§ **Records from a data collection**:
◇ ◇ ◇ ◇ ◇
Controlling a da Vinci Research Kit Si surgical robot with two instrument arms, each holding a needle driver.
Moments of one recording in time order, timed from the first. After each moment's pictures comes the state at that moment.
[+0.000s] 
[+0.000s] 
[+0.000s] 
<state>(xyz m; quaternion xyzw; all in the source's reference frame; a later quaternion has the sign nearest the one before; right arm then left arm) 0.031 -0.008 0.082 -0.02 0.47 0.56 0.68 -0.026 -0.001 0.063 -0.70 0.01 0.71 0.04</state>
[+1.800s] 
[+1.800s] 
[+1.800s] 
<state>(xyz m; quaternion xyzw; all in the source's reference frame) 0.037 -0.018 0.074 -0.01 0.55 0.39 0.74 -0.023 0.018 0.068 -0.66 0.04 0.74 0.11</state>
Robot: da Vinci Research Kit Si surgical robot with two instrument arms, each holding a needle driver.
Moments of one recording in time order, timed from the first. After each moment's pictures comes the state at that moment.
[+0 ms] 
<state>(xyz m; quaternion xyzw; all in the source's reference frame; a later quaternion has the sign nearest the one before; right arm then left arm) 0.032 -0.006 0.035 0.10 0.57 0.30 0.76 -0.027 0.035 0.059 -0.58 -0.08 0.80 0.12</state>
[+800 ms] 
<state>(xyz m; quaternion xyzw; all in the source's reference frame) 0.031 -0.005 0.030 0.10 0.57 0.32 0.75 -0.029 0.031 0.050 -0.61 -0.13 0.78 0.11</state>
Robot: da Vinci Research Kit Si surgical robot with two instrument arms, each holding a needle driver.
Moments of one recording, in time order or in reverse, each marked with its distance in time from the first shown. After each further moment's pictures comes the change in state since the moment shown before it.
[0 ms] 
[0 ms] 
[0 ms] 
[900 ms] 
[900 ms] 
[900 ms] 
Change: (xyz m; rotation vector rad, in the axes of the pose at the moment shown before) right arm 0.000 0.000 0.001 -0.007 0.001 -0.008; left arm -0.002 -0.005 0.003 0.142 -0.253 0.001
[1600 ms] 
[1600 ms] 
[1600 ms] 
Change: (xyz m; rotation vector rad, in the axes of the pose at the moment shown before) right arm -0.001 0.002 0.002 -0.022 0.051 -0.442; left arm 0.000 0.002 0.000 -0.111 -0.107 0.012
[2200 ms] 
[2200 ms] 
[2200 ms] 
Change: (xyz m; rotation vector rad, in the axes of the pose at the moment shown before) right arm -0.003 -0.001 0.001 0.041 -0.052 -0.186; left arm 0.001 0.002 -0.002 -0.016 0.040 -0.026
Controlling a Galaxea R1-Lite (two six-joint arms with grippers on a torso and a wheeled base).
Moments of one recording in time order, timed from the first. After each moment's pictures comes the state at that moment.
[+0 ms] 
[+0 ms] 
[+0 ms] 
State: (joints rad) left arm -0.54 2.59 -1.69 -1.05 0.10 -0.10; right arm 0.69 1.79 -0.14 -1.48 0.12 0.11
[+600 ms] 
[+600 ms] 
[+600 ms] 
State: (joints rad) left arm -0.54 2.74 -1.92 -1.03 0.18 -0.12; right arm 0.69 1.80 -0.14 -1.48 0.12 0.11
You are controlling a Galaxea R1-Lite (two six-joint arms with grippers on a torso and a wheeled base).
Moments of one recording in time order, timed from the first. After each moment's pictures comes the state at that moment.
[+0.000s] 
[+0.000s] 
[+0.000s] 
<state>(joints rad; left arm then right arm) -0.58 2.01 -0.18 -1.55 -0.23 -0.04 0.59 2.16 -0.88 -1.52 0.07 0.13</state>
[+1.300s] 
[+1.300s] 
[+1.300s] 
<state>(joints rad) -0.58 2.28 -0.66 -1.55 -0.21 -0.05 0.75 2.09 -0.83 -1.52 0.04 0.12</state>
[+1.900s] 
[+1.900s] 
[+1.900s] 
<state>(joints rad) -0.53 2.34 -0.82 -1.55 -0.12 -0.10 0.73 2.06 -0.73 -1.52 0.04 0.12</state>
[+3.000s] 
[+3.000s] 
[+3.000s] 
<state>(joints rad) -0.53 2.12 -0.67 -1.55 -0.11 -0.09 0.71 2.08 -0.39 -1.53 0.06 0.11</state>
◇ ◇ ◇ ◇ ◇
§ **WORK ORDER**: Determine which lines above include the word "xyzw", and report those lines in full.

§ **ANSWER**:
<state>(xyz m; quaternion xyzw; all in the source's reference frame; a later quaternion has the sign nearest the one before; right arm then left arm) 0.031 -0.008 0.082 -0.02 0.47 0.56 0.68 -0.026 -0.001 0.063 -0.70 0.01 0.71 0.04</state>
<state>(xyz m; quaternion xyzw; all in the source's reference frame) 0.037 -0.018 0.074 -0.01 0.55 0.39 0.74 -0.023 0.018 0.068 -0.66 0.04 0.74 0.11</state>
<state>(xyz m; quaternion xyzw; all in the source's reference frame; a later quaternion has the sign nearest the one before; right arm then left arm) 0.032 -0.006 0.035 0.10 0.57 0.30 0.76 -0.027 0.035 0.059 -0.58 -0.08 0.80 0.12</state>
<state>(xyz m; quaternion xyzw; all in the source's reference frame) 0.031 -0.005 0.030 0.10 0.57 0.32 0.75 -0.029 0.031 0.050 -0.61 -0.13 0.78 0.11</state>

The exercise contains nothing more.